3. [Medeniyet]

17.9K 2K 345
                                    

Elhamdülillah gözyaşı ve korku dolu anlar geride kalmıştı. Apartman sakinleri evlerine girmeye, sokaktaki vatandaşlar tek tek uzaklaşmaya, yol tenhalaşmaya başlıyordu. Kötü bir tecrübeydi tüm bu yaşananlar. Hem yaşananları hem de onu görmenin şokunu atlatmak biraz zaman alacaktı.

Odamın içinde volta atıp durmak bu zamanı hızlıca geçirmeye yaramıyordu. Yatağımın üstüne oturdum, halının desenini seyrederken daldığım düşünceler onu gördüğüm anları tekrar ful hd gözümün önüne serince tekrar kalkıp volta atmaya devam ettim.

Olmuyordu, şaşkınlığım geçmiyordu.
Geçmemesi normaldi, Merve hanımın bir daha görmeyeceksin diye teselli ettiği adam, ertesi gün evimin önünde bitti.
Peki, evimi nerden biliyordu?
Tevafuk muydu yoksa kasıtlı mı?

Bunları ve onu düşünmemeliydim, silmeliydim aklımdan.
Estağfirullah çektim defalarca, yetmedi gidip soğuk suyla güzel bir abdest aldım. Ardından seccademi serip yatsı namazımı kıldıktan sonra yatma vakti gelmişti, ama gel gör ki yatamıyordum.
Tavan bana bakıyordu ben tavana.
Bazen de duvar bana bakıyordu ben duvara. Derken nasıl olmuşsa uyumuşum.

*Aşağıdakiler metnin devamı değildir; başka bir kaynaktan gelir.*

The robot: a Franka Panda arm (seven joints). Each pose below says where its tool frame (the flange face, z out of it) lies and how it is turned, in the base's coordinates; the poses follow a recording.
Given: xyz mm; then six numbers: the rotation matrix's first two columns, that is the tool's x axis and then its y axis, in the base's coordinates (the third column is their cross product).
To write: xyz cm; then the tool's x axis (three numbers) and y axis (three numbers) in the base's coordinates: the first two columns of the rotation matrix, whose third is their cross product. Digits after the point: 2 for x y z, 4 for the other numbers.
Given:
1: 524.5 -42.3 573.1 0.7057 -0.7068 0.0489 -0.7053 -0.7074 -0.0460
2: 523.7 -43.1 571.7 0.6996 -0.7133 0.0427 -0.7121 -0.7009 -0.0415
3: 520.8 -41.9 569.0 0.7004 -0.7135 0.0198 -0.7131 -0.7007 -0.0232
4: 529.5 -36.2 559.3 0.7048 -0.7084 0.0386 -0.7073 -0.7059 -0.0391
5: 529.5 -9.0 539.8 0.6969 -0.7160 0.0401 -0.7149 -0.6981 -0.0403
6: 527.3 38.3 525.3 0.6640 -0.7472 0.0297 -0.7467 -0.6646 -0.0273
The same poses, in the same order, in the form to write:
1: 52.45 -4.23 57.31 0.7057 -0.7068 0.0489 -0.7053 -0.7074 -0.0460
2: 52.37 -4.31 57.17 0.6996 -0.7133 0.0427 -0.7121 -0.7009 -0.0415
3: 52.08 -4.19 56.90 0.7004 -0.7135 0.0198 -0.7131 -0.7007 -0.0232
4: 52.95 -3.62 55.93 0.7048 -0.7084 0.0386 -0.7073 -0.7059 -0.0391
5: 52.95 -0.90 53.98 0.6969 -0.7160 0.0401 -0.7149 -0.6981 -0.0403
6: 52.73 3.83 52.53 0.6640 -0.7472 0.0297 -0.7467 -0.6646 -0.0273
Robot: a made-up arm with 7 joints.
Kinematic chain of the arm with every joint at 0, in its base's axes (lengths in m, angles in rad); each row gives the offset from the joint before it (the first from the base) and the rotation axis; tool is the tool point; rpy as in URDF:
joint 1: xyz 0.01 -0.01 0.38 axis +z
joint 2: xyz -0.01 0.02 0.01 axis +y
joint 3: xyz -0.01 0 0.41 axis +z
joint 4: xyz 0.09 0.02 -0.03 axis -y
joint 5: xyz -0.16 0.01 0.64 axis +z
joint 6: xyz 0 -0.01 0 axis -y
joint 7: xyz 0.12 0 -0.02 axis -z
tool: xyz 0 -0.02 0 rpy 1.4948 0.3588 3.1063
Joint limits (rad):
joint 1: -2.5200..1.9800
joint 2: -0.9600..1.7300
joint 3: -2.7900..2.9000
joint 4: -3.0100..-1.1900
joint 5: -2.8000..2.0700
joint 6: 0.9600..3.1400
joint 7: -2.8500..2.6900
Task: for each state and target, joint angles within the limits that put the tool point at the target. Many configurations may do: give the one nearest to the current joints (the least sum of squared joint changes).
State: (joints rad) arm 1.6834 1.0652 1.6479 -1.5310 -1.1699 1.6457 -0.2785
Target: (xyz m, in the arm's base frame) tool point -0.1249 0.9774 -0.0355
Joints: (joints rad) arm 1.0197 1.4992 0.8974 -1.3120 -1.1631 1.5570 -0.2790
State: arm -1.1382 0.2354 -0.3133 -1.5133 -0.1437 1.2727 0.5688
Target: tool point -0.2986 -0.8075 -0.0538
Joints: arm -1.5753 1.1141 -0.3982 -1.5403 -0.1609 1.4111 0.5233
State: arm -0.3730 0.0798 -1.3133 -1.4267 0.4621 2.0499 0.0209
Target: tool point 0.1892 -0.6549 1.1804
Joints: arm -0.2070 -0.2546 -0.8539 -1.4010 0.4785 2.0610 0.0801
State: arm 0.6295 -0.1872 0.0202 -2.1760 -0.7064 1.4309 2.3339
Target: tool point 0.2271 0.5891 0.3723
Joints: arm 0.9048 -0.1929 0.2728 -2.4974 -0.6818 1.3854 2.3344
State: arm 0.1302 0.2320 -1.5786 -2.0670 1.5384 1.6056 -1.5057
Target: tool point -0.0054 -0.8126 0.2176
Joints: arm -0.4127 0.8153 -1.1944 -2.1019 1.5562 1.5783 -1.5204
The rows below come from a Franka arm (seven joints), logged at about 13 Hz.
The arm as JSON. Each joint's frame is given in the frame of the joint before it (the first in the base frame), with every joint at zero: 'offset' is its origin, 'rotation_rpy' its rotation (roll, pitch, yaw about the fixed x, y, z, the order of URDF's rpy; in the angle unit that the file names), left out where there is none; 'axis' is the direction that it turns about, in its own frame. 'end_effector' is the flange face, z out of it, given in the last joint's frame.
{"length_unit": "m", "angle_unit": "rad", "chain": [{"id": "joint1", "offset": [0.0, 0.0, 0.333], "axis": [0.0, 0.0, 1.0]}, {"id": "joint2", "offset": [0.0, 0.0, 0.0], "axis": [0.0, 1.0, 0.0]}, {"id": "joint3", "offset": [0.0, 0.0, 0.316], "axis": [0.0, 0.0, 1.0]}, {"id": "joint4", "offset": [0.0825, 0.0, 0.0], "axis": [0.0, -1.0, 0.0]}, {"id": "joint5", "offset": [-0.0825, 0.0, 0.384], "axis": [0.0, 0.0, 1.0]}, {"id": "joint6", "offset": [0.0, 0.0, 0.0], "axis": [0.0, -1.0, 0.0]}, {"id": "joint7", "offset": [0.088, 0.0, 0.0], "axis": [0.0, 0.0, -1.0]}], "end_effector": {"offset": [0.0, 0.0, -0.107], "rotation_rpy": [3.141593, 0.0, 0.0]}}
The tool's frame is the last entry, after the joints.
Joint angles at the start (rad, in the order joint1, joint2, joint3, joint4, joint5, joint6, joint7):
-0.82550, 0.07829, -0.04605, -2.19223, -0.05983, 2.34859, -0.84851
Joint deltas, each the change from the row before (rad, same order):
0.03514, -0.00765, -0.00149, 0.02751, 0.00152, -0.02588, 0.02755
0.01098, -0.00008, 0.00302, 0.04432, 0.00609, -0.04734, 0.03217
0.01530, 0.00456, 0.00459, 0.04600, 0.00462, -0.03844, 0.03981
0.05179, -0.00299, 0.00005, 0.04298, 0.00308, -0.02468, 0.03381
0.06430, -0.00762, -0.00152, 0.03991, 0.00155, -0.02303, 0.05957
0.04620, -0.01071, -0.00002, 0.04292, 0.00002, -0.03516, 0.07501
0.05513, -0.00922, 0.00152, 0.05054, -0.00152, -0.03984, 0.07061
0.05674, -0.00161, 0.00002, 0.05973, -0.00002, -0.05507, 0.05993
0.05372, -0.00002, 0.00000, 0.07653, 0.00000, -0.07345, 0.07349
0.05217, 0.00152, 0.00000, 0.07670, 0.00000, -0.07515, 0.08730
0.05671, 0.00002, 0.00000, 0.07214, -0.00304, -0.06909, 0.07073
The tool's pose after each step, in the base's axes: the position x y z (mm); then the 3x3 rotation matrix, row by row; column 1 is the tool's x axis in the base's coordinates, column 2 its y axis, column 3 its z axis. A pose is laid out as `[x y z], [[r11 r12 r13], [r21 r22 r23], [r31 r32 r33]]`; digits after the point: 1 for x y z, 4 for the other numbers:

Sabahlarımın korkulu sesi olan alarm sesini duyar duymaz gözlerimi açtığımda tam karşımda ki saat 7:42' yi gösteriyordu. Ne ara kapatıp tekrar uyumuşsam dersin başlamasına on sekiz dakika kalmıştı. Alarmı kapattır kapatmaz telefon tekrar çaldı Merve 'kapıdayım aşağı in' araması yapıyordu. Reddedip pencereden perdeyi kafama tülbent yaparak baktım.
Merve zaten kafasını kaldırmış pencereme baktığı için göz göze gelince, "3 dakika veriyorum." dedi gayet ciddi, "2 dakikaya oradayım." diyerek hemen fırladım, giyinip ışık hızıyla hazırlanıp çıktım.

Merve elinde peçeteye sarılı iki poğaça ile bekliyordu, "Selamun aleyküm uykucu!" derken birini elime tutuşturup yürümeye başladı.

Poğaça hala sıcaktı, kokusu burnuma gelirken bir parça koparıp ağzıma attım, yolda yemek yemek doğru olmadığından kalanını çantamın ön gözüne koyarken onun temposuna uyarak hızla yürümeye başladım.
"Aleyküm selam erkenci! Poğaça çok iyi oldu ya teşekkür ederim."

O da benim gibi bir parça alıp çantasına koyarken cevapladı.
"Afiyet olsun."

Acelemiz olmasına rağmen onu görür görmez dün olanları anlatmasam olmazdı.

"Dün n'oldu inanamazsın!"

"Biliyorum, sizin apartmanda kalorifer kazanı patlayacakmış az kalsın, biz dün halamlara gitmiştik eve geç döndük sonradan öğrendim yoksa hemen gelirdim yanına, çok geçmiş olsun."

"Sağol. Evet onu anlatırım ama başka bir şey daha oldu."

"Ne oldu?"

"Hani senin beni teselli ettiğin bir daha muhtemelen görmeyeceğim dediğin o kişi var ya." 

"Onu gördüm deme!" deyip duraksayarak kocaman gözlerle bana baktı.

Durup üzülerek dudağımı büktüm.
"Dedim bile... Hatta günün kahramanı oldu. Kazan dairesine dalıp patlamayı son anda o kurtardı."

"Ciddi misin ya? Evini nerden biliyor? Küçük kız yanına geldiğinde adresini de mi verdin yoksa!?"

"Hayır tabii ki... Ama şöyle de düşündüm acaba oradan mı geçiyordu da beni görünce tevafuken mi öğrenmiş oldu."

"Ee bu erkek tarafından değil miydi? Buralarda oturmuyor olması lazım. Üstelik yoldan geçerken gördü desek sizin eviniz sokak arasında yol üstü değil, yani biraz işkilli bir durum."

"Ne bileyim ya ben de anlamadım."

"Dur bakalım anlarız yakında."

Kolundaki saate bakıp geç kalmamak için devam etmemiz gerektiğini görünce "Konunun şokuyla durdum ama yürürken konuşalım yoksa geç kalacağız." diyerek koluma girdi.